### Raking to complete missing data

08 December 12. [link] PDF version

In this episode, we start with a data set with some complete observations and some observations with certain dimensions missing, and generate a PMF for the values of the complete data that accommodates all of the information in the partially-observed observations.

Further, we're going to do this using the same off-the-shelf raking routine as used in the last few episodes to adjust one data set toward another and to generate synthetic data.

Last timeLast time, when I showed you how we can synthesize data via raking, I presented a little trick to specify the table of margins, by including margins with missing values (represented by the IEEE NaN marker). If I have this data--

 X Y Z count NaN 2 3 10 1 2 3 10 1 NaN 3 10

--then the (Y, Z) margin of (2, 3) has total weight of 20 on it, as does the (X, Z) margin of (1, 3) . For synthesis, the trick of specifying NaNs but summing to not-NaN margins let me specify margins directly, rather than thinking about how I could invent a data set that happens to have the right margins.

This time, we'll read the NaNs as missing data. Having NaNs mixed in all over like this is formally known as a non-monotone missingness pattern, but I prefer the term Swiss cheese data. Simply summing the observations to margins produces a set of margins that includes the observed information, including what information is embodied in partially observed data. But we don't just want margins, we want the probabilities for specific cells.

We can use the complete data as a starting point, and rake to find the closest data set consistent with the complete information in the margins. The final result can be proven to have some desirable properties; see Little & Rubin for details (Amazon page). They view the problem as a Bayesian updating problem, using the information in the partially-observed observations to update the distribution of the fully-observed cells, and they arrive at the same raking algorithm here. Note, by the way, that their text uses only individual contrasts (in the notation here, .contrasts=(char *[]){"X", "Y", "Z"}) but nothing keeps us from using higher margins as well, like .contrasts=(char *[]){"X|Y", "X|Z", "X|Z"}. Doing so would allow us to retain more cross-dimension information than their treatment.

Here's the cut-n-pasteable sample code. It's longer than before (and more Apophenia-specific) because I added a little function to make draws from the resulting completed table.
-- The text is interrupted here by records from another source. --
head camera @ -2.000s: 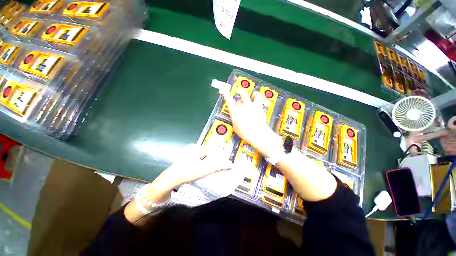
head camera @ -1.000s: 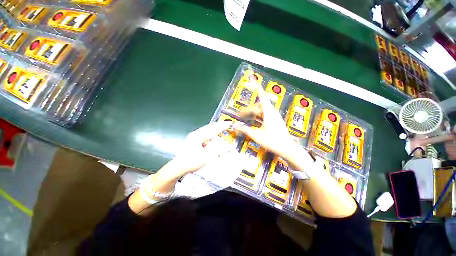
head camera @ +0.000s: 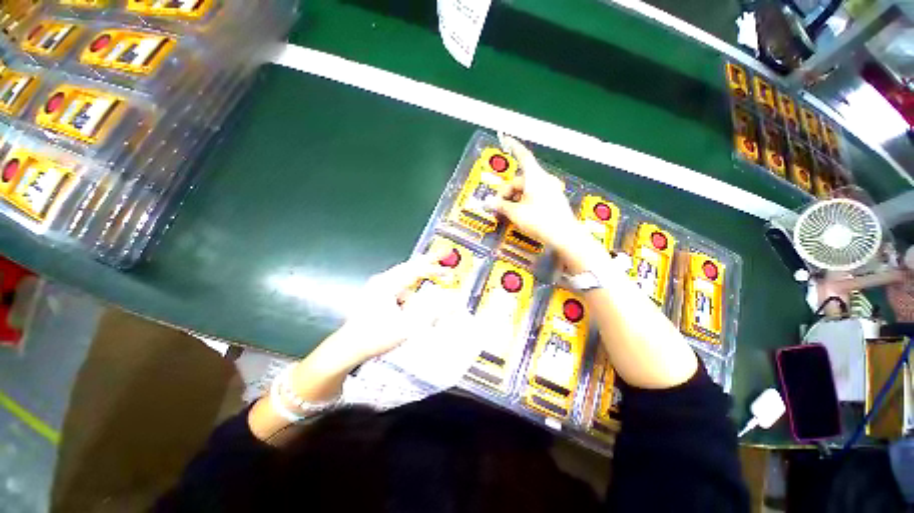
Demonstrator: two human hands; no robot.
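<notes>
A clear plastic tray (head camera: 735,301) lies on the bench in front of me, with two rows of yellow devices (head camera: 560,346), each with a red spot. My left hand (head camera: 406,301) is at the tray's near left corner, holding a white label sheet (head camera: 431,351) that droops over the tray edge. My right hand (head camera: 531,200) is over the second device of the far row and hides most of it. Its index finger points away from me, past the first device. Glare blurs the fingertips; I cannot tell whether a label is on them.
Tall stacked filled trays (head camera: 120,130) stand at the left. Another filled tray (head camera: 792,140) lies at the far right. A white fan (head camera: 838,234), a phone (head camera: 810,391) and a charger plug (head camera: 766,409) are at the right. A printed paper sheet (head camera: 463,30) hangs at the far side.
My right hand has moved from the first far-row device to the second. The left hand stays near the tray's left corner with the sheet. The view has shifted slightly.
</notes>
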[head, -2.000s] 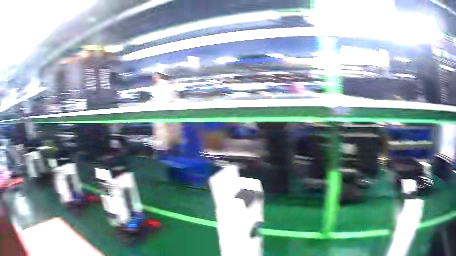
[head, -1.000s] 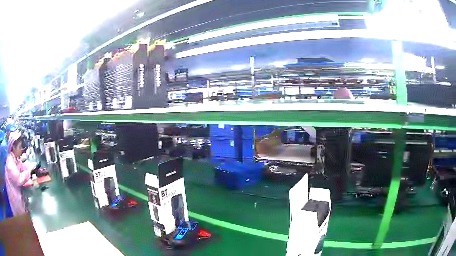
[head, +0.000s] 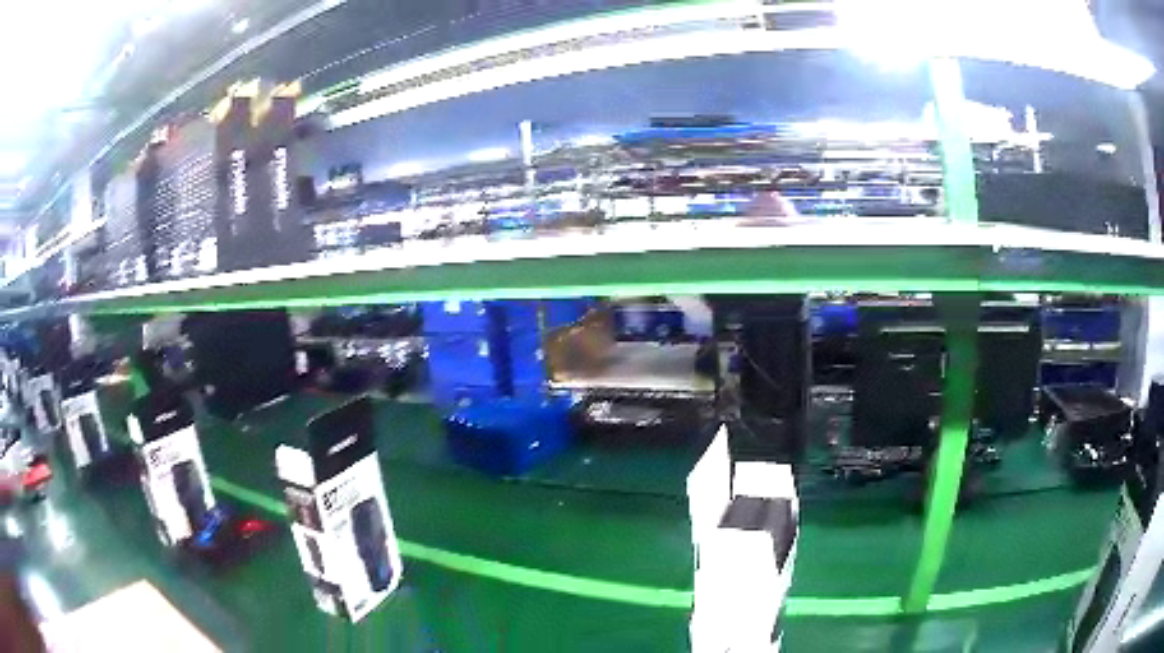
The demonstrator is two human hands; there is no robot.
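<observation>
Neither of my hands is in view. An open white box (head: 744,561) stands upright nearest in front, its flap raised and a dark piece in its top; its foot is cut off by the lower edge. A printed white retail box (head: 347,529) with a black device picture and a raised black flap stands to its left. Another such box (head: 172,475) stands farther left, with a small blue-and-red piece (head: 230,528) at its foot. A further white box (head: 1113,580) is cut off at the right edge.
The boxes stand on a green bench (head: 511,536) with a lighter stripe. A green-and-white shelf (head: 574,271) crosses above, bearing tall black cartons (head: 255,179). A green post (head: 947,472) stands at right. Blue bins (head: 492,370) are beyond. A pale board (head: 128,623) lies at lower left.
The view has shifted, so the boxes and shelf cartons now appear farther left. The person in pink at the left is no longer clearly visible. The blue-and-red piece by the larger printed box no longer shows.
</observation>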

That function estimates a model from the data set, via apop_estimate(d, apop_pmf), then draws rows of data from the PMF. The rows get written to a new data set that the function allocates and fills.

Also, there's a weighting step, currently commented out, which I'll discuss below.

apop_text_to_db -O  -d="|" '-' cheese nans.db <<"----------"
row | col | weight
1 |  1 |   5
1 |  2 |   5
2 |  1 |   5
2 |  2 |   5
1 |  nan |   5
2 |  nan |   15
nan |  1 |   15
nan |  2 |   5
----------

cat <<"----------" > rake.c
#include <apop.h>

apop_data* make_draws(apop_data *d, int count, gsl_rng *r){
apop_data *draws=apop_data_alloc(count, d->matrix->size2);
apop_model *m = apop_estimate(d, apop_pmf);
for (int i=0; i< count; i++){
Apop_row(draws, i, onerow);
apop_draw(onerow->data, r, m);
}
apop_data_show(draws);
return draws;
}

int main(){
apop_db_open("nans.db");
apop_table_exists("init", 'd');
apop_query("create table init as select * from cheese "
"where row + col is not null");
apop_data *filledin= apop_rake(.margin_table="cheese", .count_col="weight",
.contrasts=(char*[]){"row", "col"}, .contrast_ct=2,
.init_table="init", .init_count_col="weight",);
//gsl_vector_scale(filledin->weights, 1./apop_vector_sum(filledin->weights));
apop_data_show(filledin);

gsl_rng *r = apop_rng_alloc(342134);
make_draws(filledin, 20, r);
}
----------

export CFLAGS="-g -Wall -O3  pkg-config --cflags apophenia"
export LDLIBS="pkg-config --libs apophenia" CC=c99
make -s rake && ./rake


One detail about the setup above: the totals might not be right. Say that our contrasts were Z and X| Y ; then the first contrast has a total not-NaN weight of 30, and the second has a total not-NaN weight of 10. The raking algorithm would thus rescale the table to sum to weight 30, then rescale to sum to weight 10, back and forth ad nauseum. The test for convergence only occurs at the end of a full round of raking, so the algorithm can still halt, but the total weight in the table will be determined by that last contrast. In this case, we'd have a total weight of ten; if we had ordered the contrasts to be X| Y then Z , we'd have weight 30. One option would be to add a reweighting step at the end of the sample code above, which I left in as a comment. It's unnecessary here because if the data gets treated as a PMF, the total weight of the vector of weights doesn't matter anyway. For other uses, you might want the scaling explicitly done.